_TASK ITEM_
Leave the pictures out. Return all other data exactly.

_AVAILABLE DATA_
= = =

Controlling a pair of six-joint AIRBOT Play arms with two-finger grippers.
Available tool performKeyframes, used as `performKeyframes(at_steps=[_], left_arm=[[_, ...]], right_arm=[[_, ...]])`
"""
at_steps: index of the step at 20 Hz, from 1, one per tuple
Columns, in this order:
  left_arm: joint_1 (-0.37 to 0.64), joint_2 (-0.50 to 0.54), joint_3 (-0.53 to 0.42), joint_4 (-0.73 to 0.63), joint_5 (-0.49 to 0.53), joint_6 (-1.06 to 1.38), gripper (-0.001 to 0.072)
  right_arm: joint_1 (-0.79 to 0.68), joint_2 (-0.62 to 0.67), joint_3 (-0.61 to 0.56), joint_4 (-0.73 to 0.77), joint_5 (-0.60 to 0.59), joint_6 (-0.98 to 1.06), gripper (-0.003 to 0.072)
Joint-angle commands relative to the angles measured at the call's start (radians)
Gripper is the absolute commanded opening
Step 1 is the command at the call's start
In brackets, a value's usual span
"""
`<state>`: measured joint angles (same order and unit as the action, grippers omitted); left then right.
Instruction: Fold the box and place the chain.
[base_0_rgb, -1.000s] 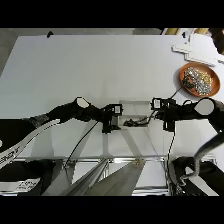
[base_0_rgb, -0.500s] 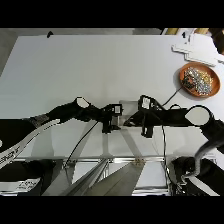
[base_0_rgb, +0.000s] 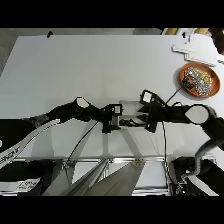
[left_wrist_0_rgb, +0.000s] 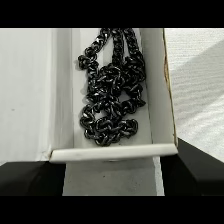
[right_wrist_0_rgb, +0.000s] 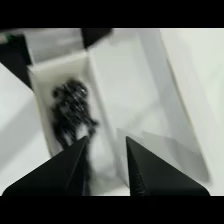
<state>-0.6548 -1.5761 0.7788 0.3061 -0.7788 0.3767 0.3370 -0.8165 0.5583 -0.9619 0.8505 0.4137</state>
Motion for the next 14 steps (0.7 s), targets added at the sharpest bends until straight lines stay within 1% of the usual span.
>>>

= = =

_YOUR SOLUTION_
Controlling a pair of six-joint AIRBOT Play arms with two-finger grippers.
Available tool performKeyframes, used as `performKeyframes(at_steps=[_], left_arm=[[_, ...]], right_arm=[[_, ...]])`
"""
at_steps: index of the step at 20 Hz, from 1, one per tuple
Columns, in this order:
  left_arm: joint_1 (-0.37 to 0.64), joint_2 (-0.50 to 0.54), joint_3 (-0.53 to 0.42), joint_4 (-0.73 to 0.63), joint_5 (-0.49 to 0.53), joint_6 (-1.06 to 1.38), gripper (-0.001 to 0.072)
  right_arm: joint_1 (-0.79 to 0.68), joint_2 (-0.62 to 0.67), joint_3 (-0.61 to 0.56), joint_4 (-0.73 to 0.77), joint_5 (-0.60 to 0.59), joint_6 (-0.98 to 1.06), gripper (-0.003 to 0.072)
Joint-angle commands relative to the angles measured at the call's start (radians)
Gripper is the absolute commanded opening
Step 1 is the command at the call's start
In brackets, a value's usual span
"""
`<state>`: measured joint angles (same order and unit as the action, grippers omitted); left then right.
Instruction: Fold the box and place the chain.
[base_0_rgb, -1.000s] 
[base_0_rgb, -0.500s] 
[base_0_rgb, +0.000s] 
[left_wrist_0_rgb, +0.000s] 
[right_wrist_0_rgb, +0.000s] 
<state>-0.6548 -1.5761 0.7788 0.3061 -0.7788 0.3767 0.3370 -0.8165 0.5583 -0.9619 0.8505 0.4137</state>
Motion for the next 14 steps (0.7 s), targets added at the sharpest bends until straight lines stay within 1% of the usual span.
>>>

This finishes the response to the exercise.